At high mass, an hour later, villagers saw a fine lady--a Second Lake lady, they shrewdly fancied from the carriage that brought her--kneeling among them in a pew close to the altar, and quite oblivious of those about her, kneeling, too, at times when they stood or sat; kneeling often with her face--which they thought pretty--hidden in her hands as if it somehow had offended; kneeling from the credo until the stragglers in the vestibule and about the church door began to slip away from the last gospel. There was an unusual stir about the church because it was a confirmation Sunday and an archbishop, a white-haired man who had once been in charge of the little Sunbury parish himself, was present.

Alice followed the last of the congregation out of the door and into the village sunshine. She looked up and down the country road for her horses but none were in sight. Below the church where the farmers' rigs stood, a big motor-car watched by village boys was waiting. They knew that the car, with its black and olive trimmings, was from The Towers because they were familiar with the livery of the villa grooms.
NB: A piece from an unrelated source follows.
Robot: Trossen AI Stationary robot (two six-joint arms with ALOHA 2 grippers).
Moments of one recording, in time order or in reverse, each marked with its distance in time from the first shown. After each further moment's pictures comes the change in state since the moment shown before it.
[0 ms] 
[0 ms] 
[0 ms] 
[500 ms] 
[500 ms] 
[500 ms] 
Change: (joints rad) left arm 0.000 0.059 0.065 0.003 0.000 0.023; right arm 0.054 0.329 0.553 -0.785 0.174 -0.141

Their curiosity was rewarded when they saw the fine lady come out of the church. The instant she appeared a great gentleman stepped from the black tonneau and, lifting his hat very high, hastened across the muddy road to greet her--certainly she made a picture as she stood on the church steps in her tan pongee gown with her brown hair curling under a rose-wreathed Leghorn hat.
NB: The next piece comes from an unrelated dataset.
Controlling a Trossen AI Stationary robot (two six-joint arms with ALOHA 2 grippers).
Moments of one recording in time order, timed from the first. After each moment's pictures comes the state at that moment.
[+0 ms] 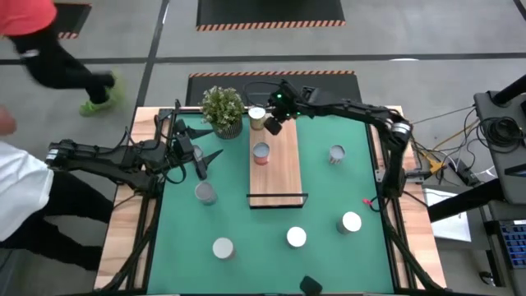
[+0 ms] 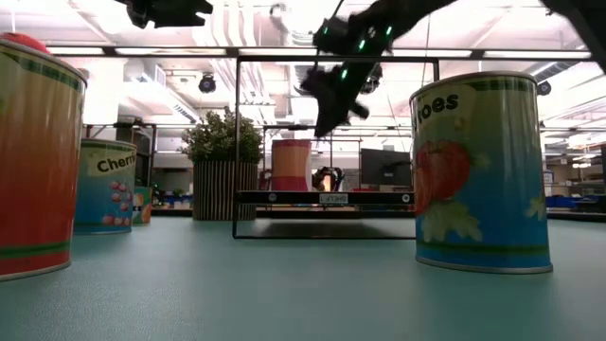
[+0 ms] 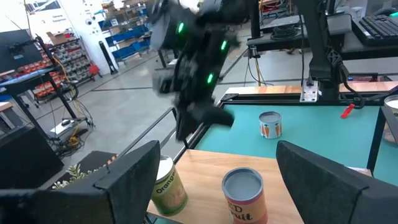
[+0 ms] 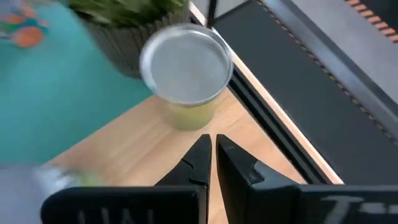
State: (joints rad) left arm -0.12 0.75 0.71 -0.10 -0.63 0.14; right arm -0.47 1.88 1.70 -0.66 0.08 0.07
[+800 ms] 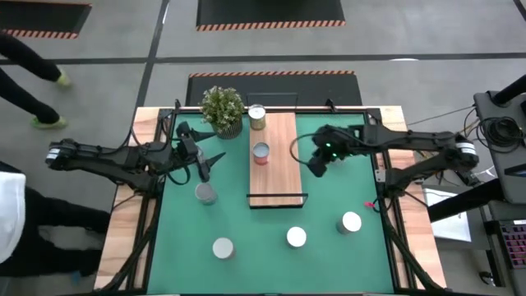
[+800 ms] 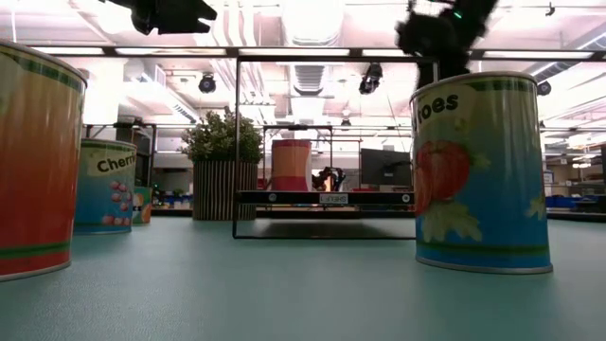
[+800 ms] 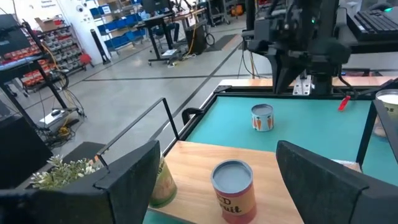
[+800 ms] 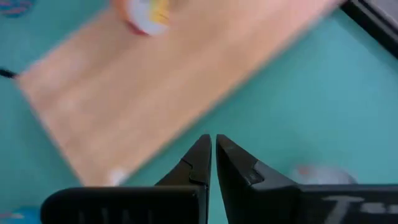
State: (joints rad) left arm -0.12 0.79 0.71 -0.11 -0.61 0.09; right arm -0.17 1.24 1.08 -0.84 0.14 0.46
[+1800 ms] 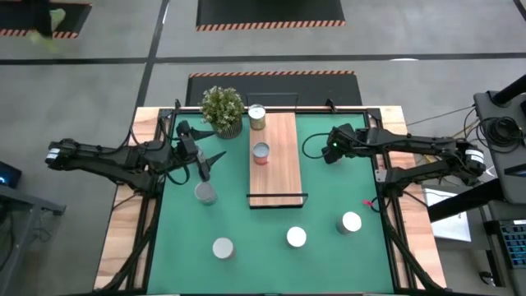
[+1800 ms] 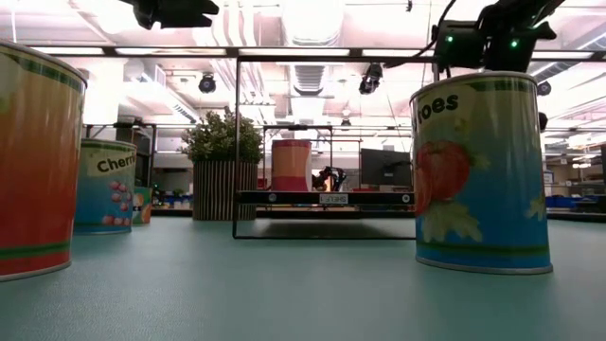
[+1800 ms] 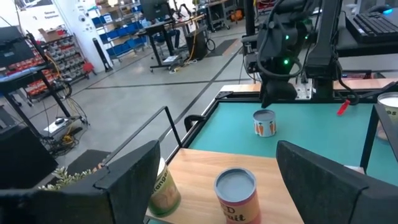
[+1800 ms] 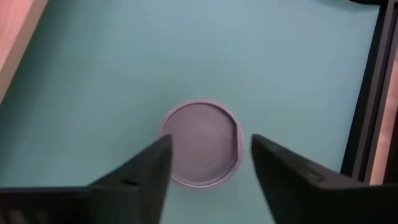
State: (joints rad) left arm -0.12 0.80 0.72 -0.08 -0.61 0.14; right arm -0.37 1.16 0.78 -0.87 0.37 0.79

Her heart gave a frightened jump when she saw who was coming. But when the gentleman spoke, his voice was so quiet that even those loitering near could not hear his words. There was some discussion between the two. His slight gestures as they talked, seemed to indicate something of explanation and something of defence. Then a suggestion of urgency appeared in his manner. The fine lady resisted.

From under her pongee parasol she looked longingly up the road and down for her horses, but for a while no horses came. At last a carriage looking like her own did come down the lake road and she hoped for a moment. Then as the carriage drove rapidly past her face fell.
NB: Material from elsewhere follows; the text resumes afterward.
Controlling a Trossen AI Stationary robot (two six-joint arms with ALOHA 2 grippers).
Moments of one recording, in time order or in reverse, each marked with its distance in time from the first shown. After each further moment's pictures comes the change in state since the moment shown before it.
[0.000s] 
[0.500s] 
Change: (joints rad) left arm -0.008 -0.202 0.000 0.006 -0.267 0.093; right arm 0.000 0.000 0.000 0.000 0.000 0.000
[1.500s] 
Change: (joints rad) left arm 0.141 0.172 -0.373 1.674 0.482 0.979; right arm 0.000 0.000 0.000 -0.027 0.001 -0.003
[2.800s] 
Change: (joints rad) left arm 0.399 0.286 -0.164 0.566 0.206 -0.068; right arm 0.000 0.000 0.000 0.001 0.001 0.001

The great gentleman indicated his annoyance at the insolent mud that spattered from the carriage wheel by a look, but he kept quite near to the fine lady and his eyes fell very kindly on her pink cheeks. Her carriage did not come even after they had gone to his car and seated themselves in the tonneau to await it. He was too clever to hurry her. He allowed her to wait until she saw her case was quite hopeless, then she told him he might drive her home.

"I came," he explained, answering an annoyed note in a second question that she asked, "because I understood you were going to church----"

"But I did not say I was."

"I must have dreamed it."

Brice, sitting at the wheel in front of them, smiled--but only within his heart--when this came to his ears; because it was Brice who had been asked during the morning where Mrs. MacBirney was and Brice who had reported. He was senior to Peters, senior to all the Second Lake coachmen and chauffeurs, and usually found out whatever he wanted to find out.